■ Task prompt
Write out exactly the lines from the one containing "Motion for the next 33" through the last line of the records below, including both.

[Data items]
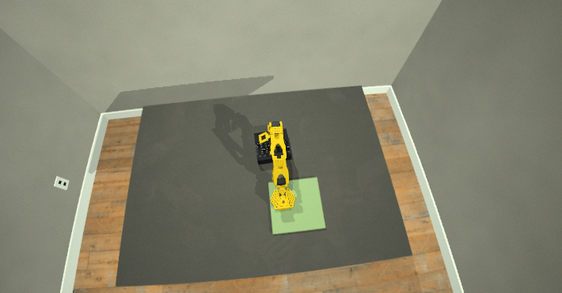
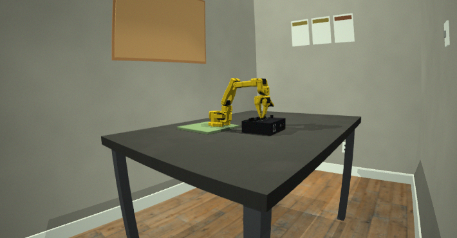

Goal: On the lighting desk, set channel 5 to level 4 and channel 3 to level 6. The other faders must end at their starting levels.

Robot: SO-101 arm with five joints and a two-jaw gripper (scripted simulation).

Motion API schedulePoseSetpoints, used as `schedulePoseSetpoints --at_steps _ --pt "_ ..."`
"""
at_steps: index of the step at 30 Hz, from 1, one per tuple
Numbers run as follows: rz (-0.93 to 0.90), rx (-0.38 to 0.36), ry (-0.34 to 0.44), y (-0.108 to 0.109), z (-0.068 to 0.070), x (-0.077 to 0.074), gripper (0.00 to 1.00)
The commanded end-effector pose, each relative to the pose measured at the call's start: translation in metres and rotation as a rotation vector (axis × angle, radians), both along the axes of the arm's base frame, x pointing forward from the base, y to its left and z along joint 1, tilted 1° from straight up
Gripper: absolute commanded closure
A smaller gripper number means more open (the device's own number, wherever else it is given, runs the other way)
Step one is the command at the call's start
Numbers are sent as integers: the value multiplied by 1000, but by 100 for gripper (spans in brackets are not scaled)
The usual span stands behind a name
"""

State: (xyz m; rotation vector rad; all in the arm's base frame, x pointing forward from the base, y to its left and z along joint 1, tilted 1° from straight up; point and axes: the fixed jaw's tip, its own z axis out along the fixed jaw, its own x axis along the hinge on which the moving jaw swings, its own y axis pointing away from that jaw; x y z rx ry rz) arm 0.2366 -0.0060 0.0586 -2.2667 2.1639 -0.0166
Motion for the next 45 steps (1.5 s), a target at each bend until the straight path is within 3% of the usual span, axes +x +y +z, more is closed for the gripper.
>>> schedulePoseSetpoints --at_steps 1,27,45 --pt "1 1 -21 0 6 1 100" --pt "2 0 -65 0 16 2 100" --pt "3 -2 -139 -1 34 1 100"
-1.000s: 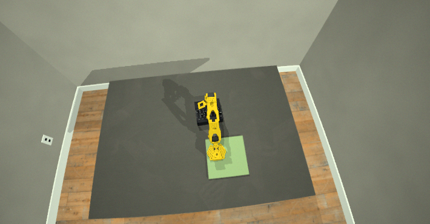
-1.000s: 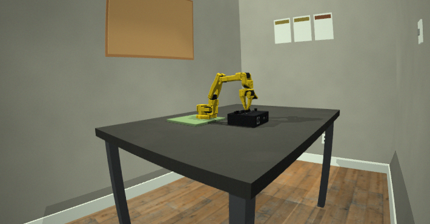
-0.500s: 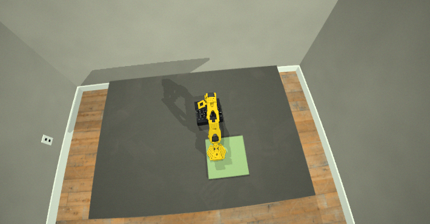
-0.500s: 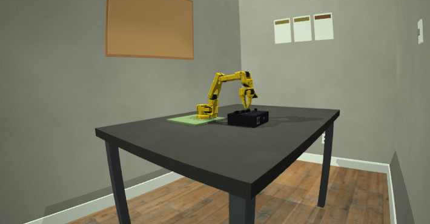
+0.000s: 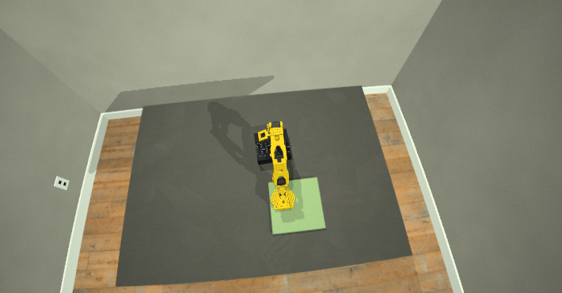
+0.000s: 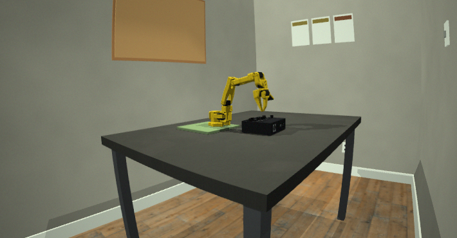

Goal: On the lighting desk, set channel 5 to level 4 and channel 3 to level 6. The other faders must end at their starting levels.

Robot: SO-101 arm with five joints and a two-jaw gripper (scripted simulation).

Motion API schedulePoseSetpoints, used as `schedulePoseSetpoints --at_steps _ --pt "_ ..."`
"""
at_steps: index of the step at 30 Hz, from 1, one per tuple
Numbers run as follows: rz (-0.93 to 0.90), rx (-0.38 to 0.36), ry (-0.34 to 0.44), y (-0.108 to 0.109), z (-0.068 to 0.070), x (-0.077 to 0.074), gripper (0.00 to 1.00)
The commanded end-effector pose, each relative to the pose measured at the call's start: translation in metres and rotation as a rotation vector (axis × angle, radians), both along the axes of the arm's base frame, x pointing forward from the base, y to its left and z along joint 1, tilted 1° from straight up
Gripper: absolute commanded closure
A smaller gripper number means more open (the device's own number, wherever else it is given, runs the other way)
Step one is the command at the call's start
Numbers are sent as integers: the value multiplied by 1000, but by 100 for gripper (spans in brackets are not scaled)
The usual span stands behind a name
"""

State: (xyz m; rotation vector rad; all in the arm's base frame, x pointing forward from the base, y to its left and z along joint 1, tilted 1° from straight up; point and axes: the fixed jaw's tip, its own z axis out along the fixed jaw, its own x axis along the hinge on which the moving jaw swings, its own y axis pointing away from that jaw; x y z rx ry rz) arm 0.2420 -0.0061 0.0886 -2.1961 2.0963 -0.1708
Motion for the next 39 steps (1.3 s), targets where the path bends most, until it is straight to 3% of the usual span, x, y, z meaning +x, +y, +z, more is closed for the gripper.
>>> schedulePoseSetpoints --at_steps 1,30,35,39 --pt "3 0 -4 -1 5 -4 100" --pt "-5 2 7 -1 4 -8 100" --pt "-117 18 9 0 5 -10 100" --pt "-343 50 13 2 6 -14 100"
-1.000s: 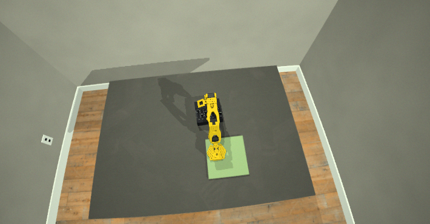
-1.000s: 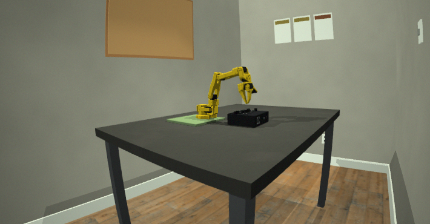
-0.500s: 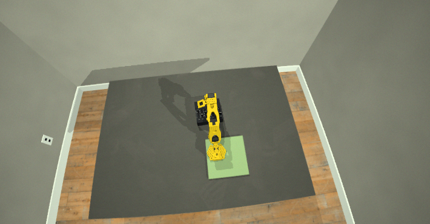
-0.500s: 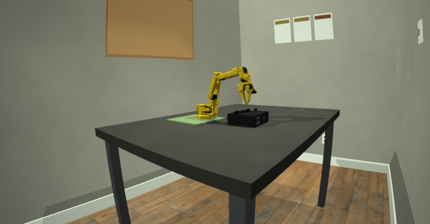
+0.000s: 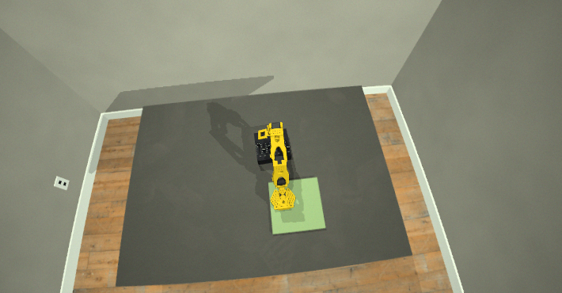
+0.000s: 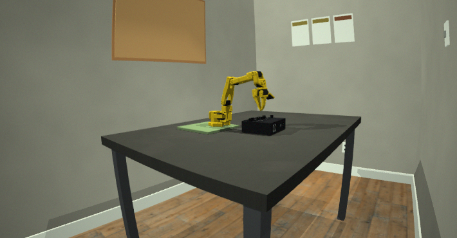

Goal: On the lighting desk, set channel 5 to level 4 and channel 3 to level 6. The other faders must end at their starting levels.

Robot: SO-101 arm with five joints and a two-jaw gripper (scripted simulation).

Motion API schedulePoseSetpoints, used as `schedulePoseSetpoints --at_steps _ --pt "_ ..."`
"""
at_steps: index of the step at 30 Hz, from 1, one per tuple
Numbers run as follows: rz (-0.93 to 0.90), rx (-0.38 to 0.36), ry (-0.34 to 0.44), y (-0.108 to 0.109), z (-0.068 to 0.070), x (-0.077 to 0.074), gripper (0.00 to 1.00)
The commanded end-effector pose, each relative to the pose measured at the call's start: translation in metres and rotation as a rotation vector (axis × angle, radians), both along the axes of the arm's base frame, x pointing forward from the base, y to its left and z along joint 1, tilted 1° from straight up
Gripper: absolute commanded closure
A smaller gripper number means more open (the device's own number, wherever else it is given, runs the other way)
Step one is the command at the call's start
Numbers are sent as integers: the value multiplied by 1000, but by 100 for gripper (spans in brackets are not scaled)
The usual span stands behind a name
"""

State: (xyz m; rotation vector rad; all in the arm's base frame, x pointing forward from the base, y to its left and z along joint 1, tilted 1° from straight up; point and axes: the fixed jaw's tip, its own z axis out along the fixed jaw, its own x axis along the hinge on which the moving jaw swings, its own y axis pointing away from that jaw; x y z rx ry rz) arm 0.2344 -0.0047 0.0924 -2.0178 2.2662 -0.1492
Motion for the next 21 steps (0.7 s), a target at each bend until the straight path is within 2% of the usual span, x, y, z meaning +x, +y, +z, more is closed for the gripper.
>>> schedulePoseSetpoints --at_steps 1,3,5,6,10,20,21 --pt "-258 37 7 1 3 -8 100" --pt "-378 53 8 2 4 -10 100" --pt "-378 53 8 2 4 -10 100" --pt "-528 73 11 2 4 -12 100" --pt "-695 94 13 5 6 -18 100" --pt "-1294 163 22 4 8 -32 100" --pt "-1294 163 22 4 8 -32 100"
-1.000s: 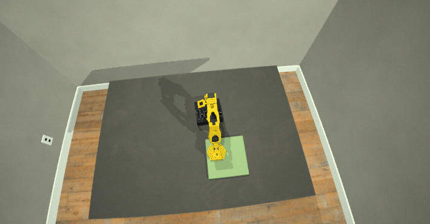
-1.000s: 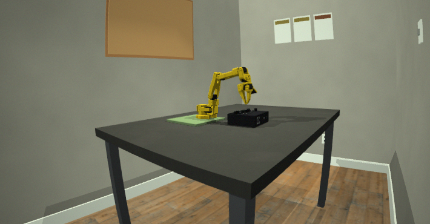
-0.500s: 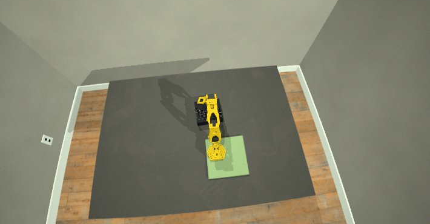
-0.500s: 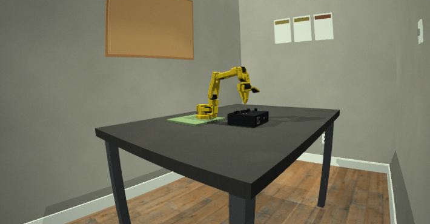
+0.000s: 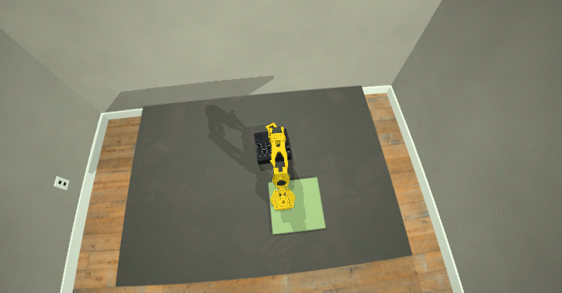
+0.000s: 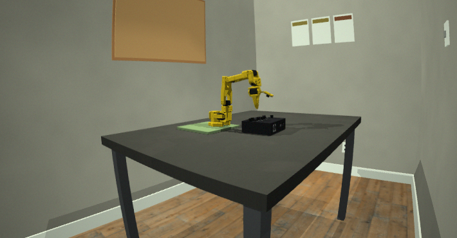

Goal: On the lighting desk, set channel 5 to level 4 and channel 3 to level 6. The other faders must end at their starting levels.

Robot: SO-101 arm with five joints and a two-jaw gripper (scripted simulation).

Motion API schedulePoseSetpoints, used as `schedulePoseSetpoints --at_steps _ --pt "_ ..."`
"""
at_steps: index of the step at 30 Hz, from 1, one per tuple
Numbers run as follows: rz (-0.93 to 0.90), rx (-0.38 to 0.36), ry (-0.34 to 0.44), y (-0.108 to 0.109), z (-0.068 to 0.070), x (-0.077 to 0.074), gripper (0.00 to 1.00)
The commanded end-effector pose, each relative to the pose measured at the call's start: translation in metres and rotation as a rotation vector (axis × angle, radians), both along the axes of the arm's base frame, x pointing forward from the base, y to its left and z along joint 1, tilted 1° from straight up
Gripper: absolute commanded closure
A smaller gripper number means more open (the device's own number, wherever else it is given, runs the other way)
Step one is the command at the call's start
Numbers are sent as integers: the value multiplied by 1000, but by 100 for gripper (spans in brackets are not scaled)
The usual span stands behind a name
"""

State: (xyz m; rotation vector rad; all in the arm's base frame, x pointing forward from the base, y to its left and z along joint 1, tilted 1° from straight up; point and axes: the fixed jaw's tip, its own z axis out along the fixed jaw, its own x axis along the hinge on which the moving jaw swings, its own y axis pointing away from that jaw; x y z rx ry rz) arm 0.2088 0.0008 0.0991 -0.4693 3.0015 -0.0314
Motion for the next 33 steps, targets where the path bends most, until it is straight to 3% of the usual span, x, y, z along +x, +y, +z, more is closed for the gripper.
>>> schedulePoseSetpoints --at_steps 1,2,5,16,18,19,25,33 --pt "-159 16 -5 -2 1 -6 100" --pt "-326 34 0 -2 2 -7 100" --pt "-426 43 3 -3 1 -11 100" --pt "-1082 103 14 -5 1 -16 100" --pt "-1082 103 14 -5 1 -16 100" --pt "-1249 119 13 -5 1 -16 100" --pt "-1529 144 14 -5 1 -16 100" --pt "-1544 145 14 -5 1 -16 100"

■ Answer to this task
Motion for the next 33 steps, targets where the path bends most, until it is straight to 3% of the usual span, x, y, z along +x, +y, +z, more is closed for the gripper.
>>> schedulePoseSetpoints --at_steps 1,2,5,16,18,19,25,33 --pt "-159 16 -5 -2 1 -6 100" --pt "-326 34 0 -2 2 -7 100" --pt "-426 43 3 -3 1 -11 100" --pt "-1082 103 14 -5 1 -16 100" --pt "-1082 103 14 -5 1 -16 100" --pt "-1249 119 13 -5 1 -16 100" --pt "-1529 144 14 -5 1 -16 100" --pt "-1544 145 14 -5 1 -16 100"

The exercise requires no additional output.